Greena remembers a day years earlier, when she was six or seven, and she saw a one year old child crying in the rain in the middle of the street. Greena’s mother had put Greena in her room, and gone out to get the child, whom she took to an emergency unit after the All Clear, but the child died anyway.
When she was paying for the treatment and our own decontam, the unit staff said horrible things to my mother, about her stupidity, until I started to cry in humiliated fear. My mother ignored me and only faced them out like an untamed vixen, snarling with her cracked teeth.
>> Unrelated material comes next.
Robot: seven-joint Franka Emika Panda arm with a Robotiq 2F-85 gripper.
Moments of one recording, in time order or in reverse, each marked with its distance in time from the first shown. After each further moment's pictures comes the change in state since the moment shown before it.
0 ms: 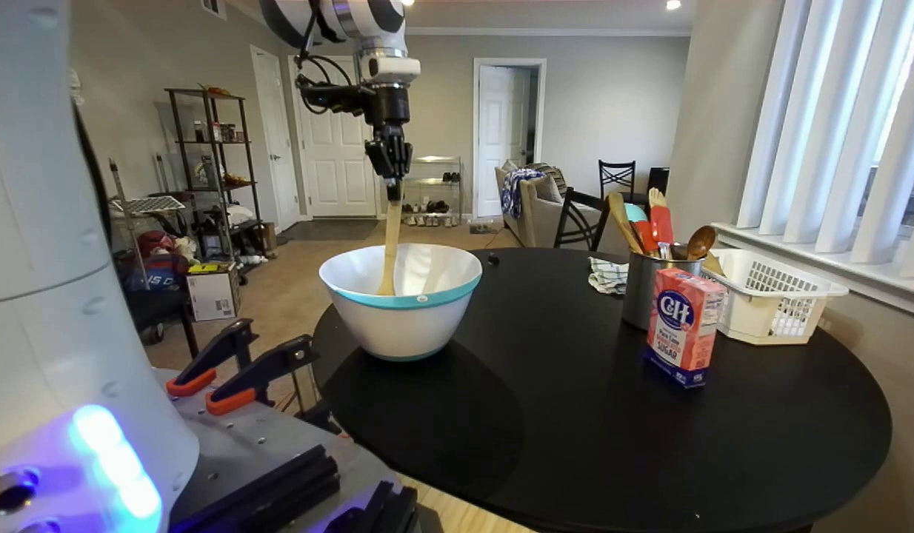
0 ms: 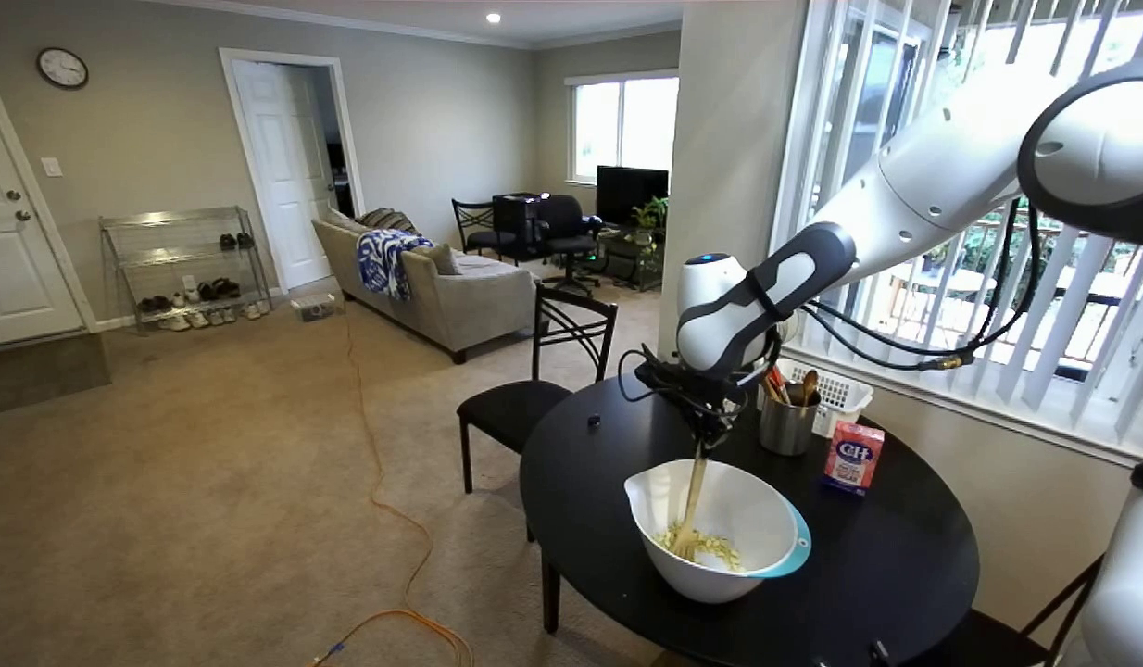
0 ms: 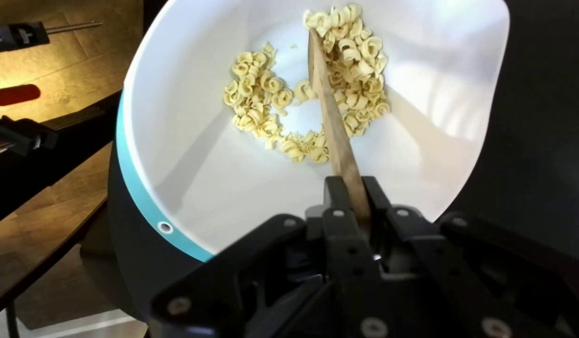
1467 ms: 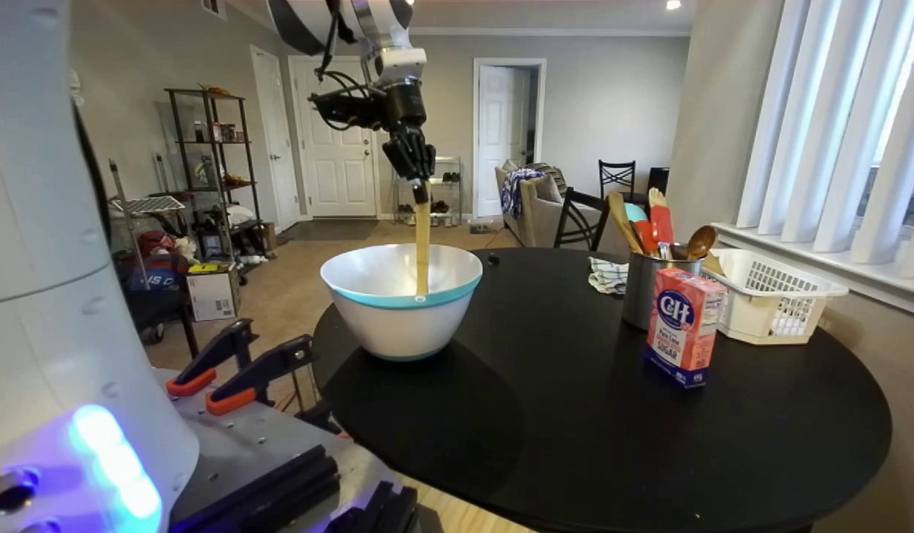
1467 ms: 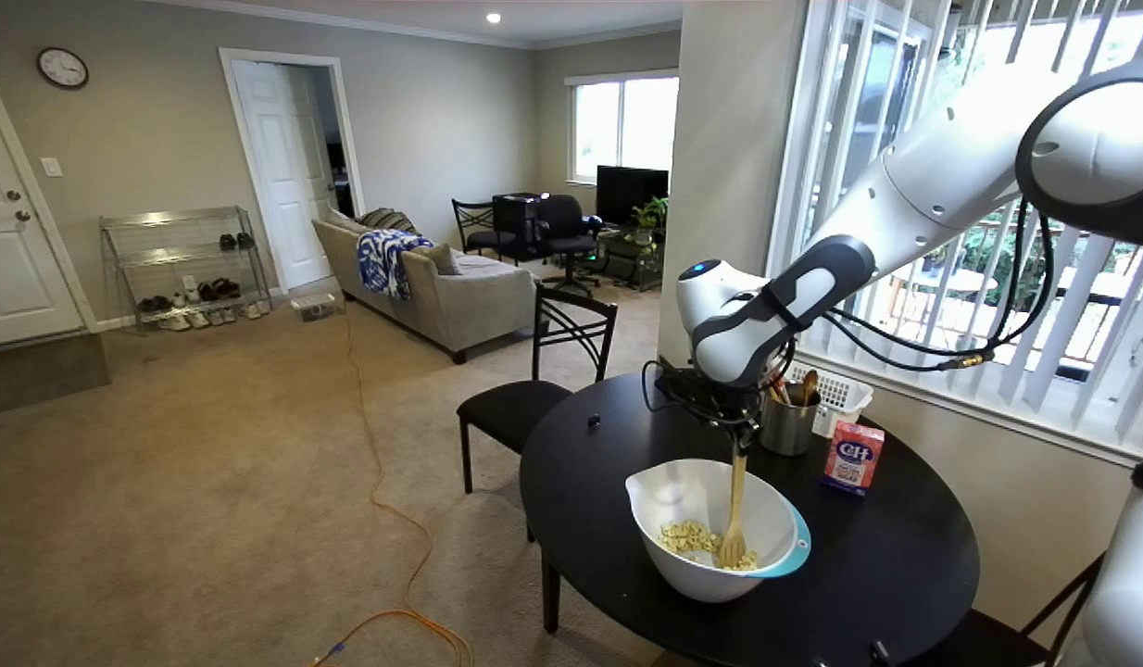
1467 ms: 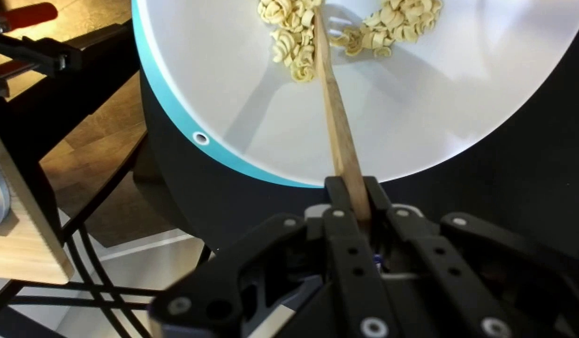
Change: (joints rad) arm 0.004 -0.002 -0.039 0.005 -0.252 -0.140 0.237
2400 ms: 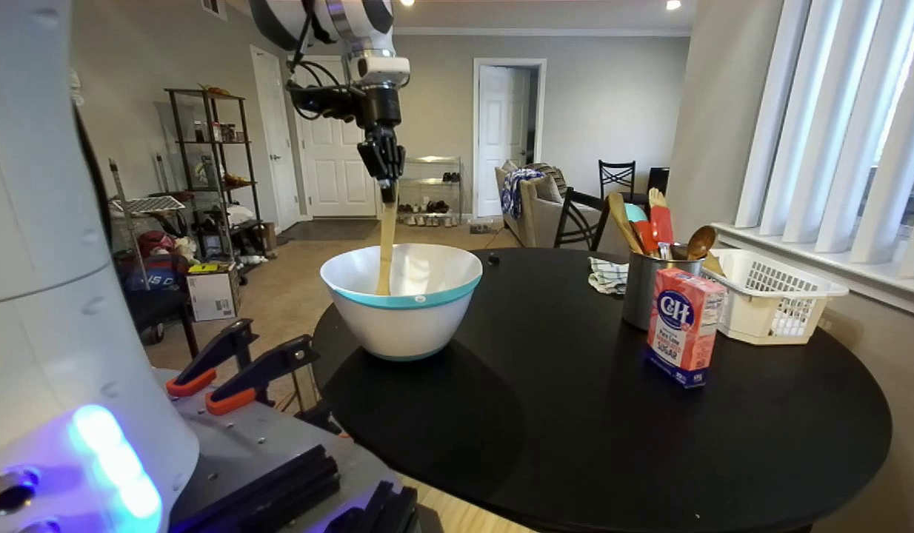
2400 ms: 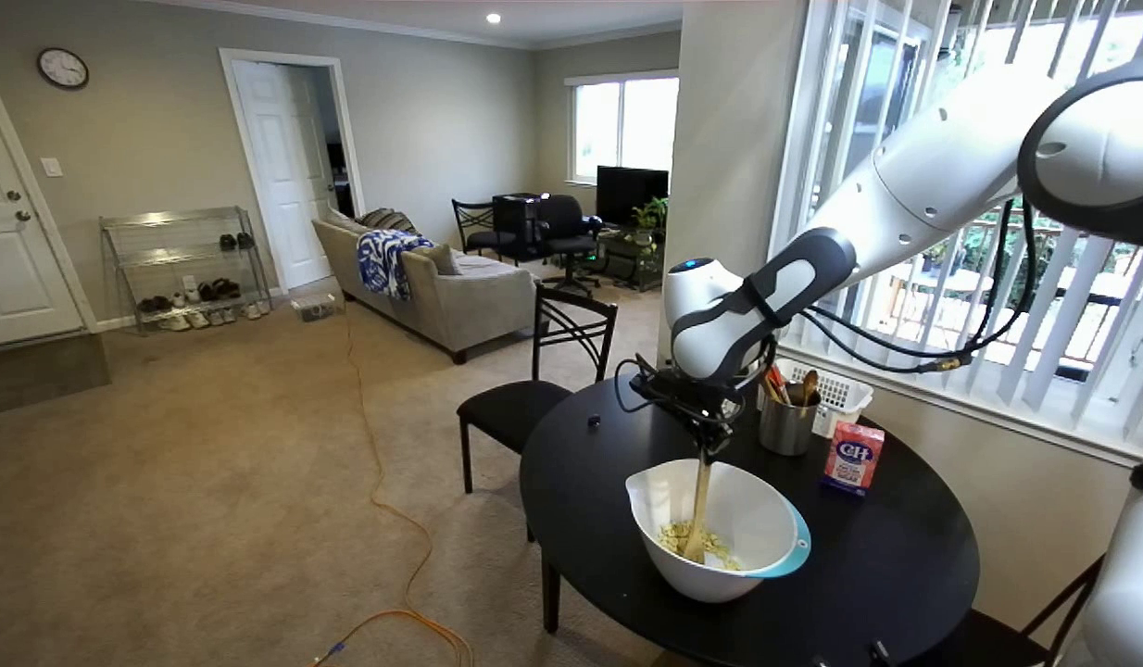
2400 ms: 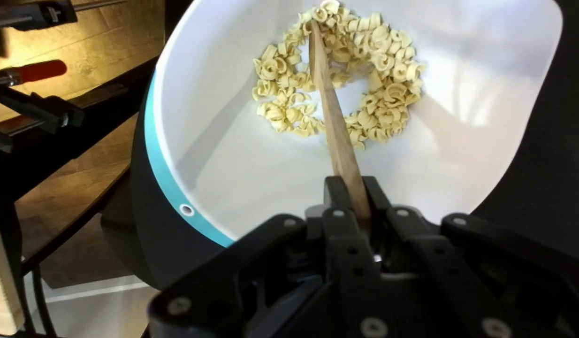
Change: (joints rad) arm 0.004 0.006 0.065 0.004 0.168 0.072 -0.175
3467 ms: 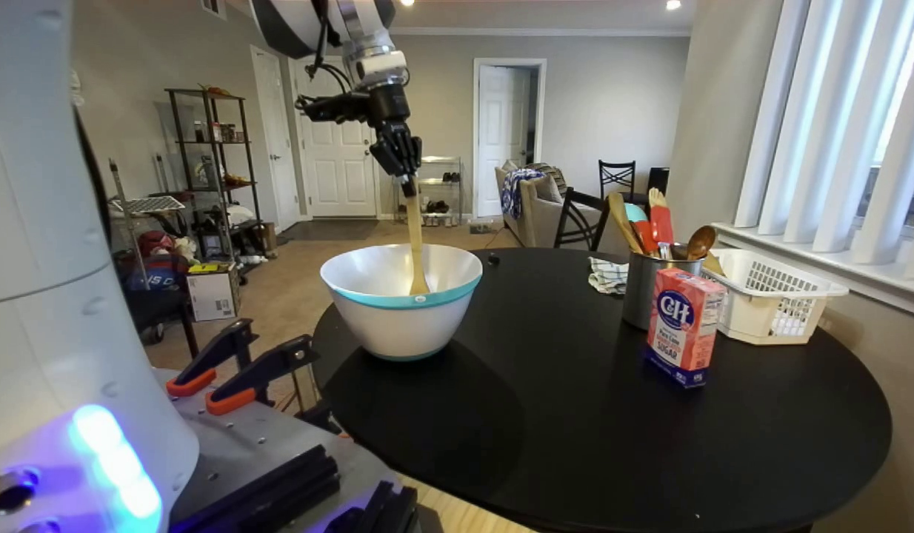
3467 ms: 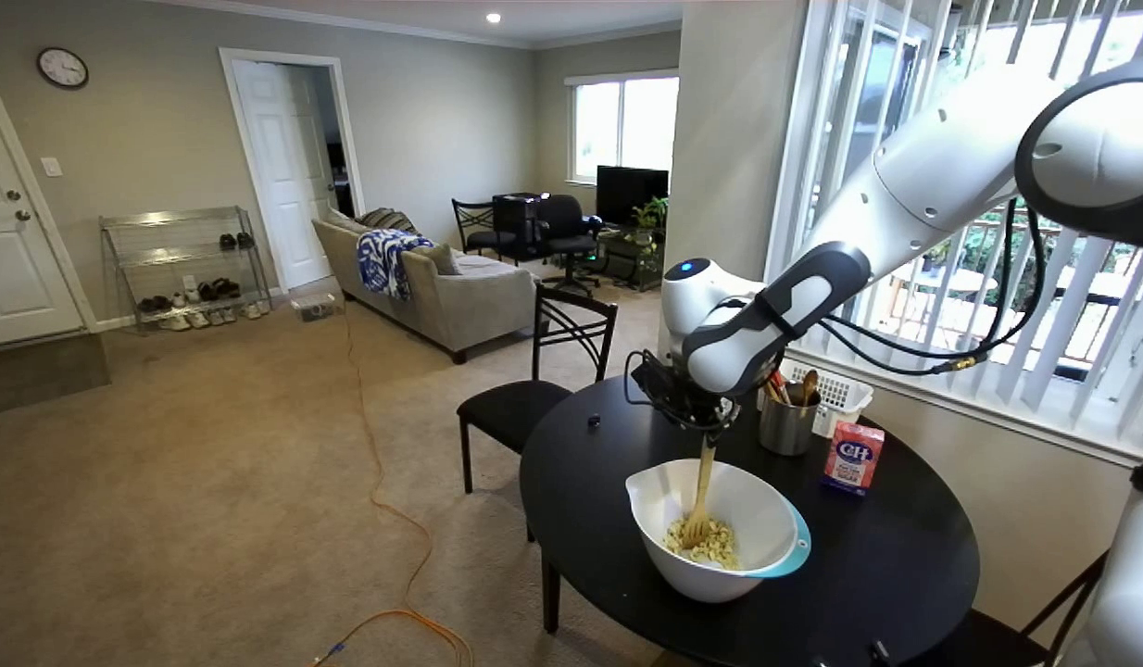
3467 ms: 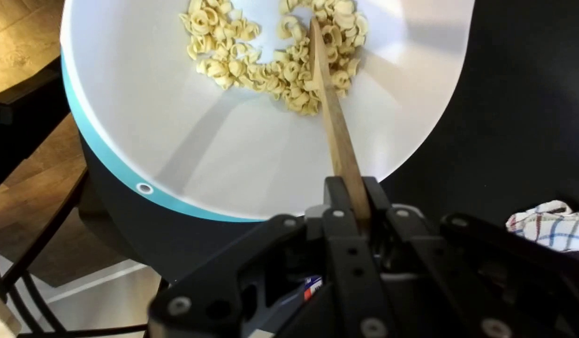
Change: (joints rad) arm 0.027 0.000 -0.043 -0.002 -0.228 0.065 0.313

All the way home I whined and railed at her. Why had she exposed us to those wicked people with their poking instruments and boiling showers, the hurt and rancor, the downpour of words? (I was jealous too, I realize now, of that intruding poisonous child. I’d been till then the only one in our house.)
With the arranged marriage, Greena now lives in the town, inside the protective dome, safe from the radioactive rain, and she better appreciates what her mother did for her.
Reprints
This story has been reprinted in Donald A. Wollheim's The 1988 Annual World’s Best SF.